若い頃に、意味なくドライブするのは世の常。
それにもれることなく、僕たちもよく、夜に車を流していた。
それは季節には関係なく走っていたために、
時には予測を超える事態に襲われることもある。
年も明けて早々、友人の工場で何時間もしゃべっていたが、
みな、お腹が減ってきたので、
ファミレスに行くことにした。
夜中に
誰もいないことで有名なファミレスに向かって、
川を2つ越えていった。
もう夜中の2時ぐらいか?、ちょうど4人いたのと、
ガソリンがほとんど無くなっていたので、
工場に戻って麻雀をすることになった。
支払いを終えて、外に出ると冷たい空気で
鼻に麻酔を打たれたように感覚が無くなった。
暖気をすませて、車に乗り出し、車窓を眺める
このとき、僕は初めて陸橋に塩を撒いているのを見た。
たぶん、塩じゃないか?
そして、橋を越えようと思ったときに、
こんな夜更けだが、渋滞にあってしまった。
どうやら、橋が凍っているため、警察の指示の元にて橋を渡ることになっているようだ。
僕の所からも、ゆっくりと橋の斜面を車が連ねて昇っていく様が見えた。
そうやって、僕たちも橋にさしかかった。
友人が言う。
『ガソリンが空だから、ここで橋を渡れなかったら。
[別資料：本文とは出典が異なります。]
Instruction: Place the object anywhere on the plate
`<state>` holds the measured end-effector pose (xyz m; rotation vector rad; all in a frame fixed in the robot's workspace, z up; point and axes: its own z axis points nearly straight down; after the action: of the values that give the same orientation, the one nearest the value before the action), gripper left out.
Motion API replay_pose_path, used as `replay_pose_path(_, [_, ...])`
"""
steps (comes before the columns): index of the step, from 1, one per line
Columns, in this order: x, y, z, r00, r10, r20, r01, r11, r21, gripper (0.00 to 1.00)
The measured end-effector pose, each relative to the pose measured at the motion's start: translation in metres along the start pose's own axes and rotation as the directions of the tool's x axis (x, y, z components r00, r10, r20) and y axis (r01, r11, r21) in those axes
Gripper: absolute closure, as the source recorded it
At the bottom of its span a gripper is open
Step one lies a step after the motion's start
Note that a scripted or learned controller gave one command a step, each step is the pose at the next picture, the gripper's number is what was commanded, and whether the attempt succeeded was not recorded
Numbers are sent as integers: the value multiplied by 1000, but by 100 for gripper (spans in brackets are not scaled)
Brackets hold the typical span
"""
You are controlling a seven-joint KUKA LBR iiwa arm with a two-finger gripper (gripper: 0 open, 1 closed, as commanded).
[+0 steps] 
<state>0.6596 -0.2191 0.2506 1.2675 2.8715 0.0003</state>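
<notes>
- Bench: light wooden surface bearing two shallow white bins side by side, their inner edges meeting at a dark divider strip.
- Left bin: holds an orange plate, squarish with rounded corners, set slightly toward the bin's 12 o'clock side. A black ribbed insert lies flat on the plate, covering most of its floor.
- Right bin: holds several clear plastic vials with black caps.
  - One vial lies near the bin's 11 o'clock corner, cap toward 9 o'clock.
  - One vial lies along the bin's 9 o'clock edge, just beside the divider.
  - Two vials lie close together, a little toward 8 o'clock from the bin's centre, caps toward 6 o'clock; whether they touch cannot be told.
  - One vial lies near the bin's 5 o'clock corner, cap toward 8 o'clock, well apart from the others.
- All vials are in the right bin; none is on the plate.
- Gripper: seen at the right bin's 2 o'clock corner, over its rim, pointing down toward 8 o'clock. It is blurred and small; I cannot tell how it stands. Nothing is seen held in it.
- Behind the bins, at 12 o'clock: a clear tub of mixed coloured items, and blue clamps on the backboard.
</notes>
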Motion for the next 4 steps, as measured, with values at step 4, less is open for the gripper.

凍死だよな』
僕たちは厚かましくも、コーヒーの無料券と食事代しか持っていなかったのだ。
全員の所持金が200円あっただろうか?はなはだ怪しいところだ。
そうやって、心細くみんなで笑っていたら、
タイヤが空回りを繰り返し始めたので、
みんなでもう一度、心細く笑った。と、同時に運転手以外、すかさず道路に飛び出ると、
必死に車を押した。
だめだ、後ろに下がっていく。これは戻るしかないかもって、
「ベンツじゃないっすかっ」しかも、
560SELっで素人じゃないよね。こんな時間だし。
むなしくも、ラジカセからカルチャークラブの
「カーマは気まぐれ」が、
大音量で流れているだけだった。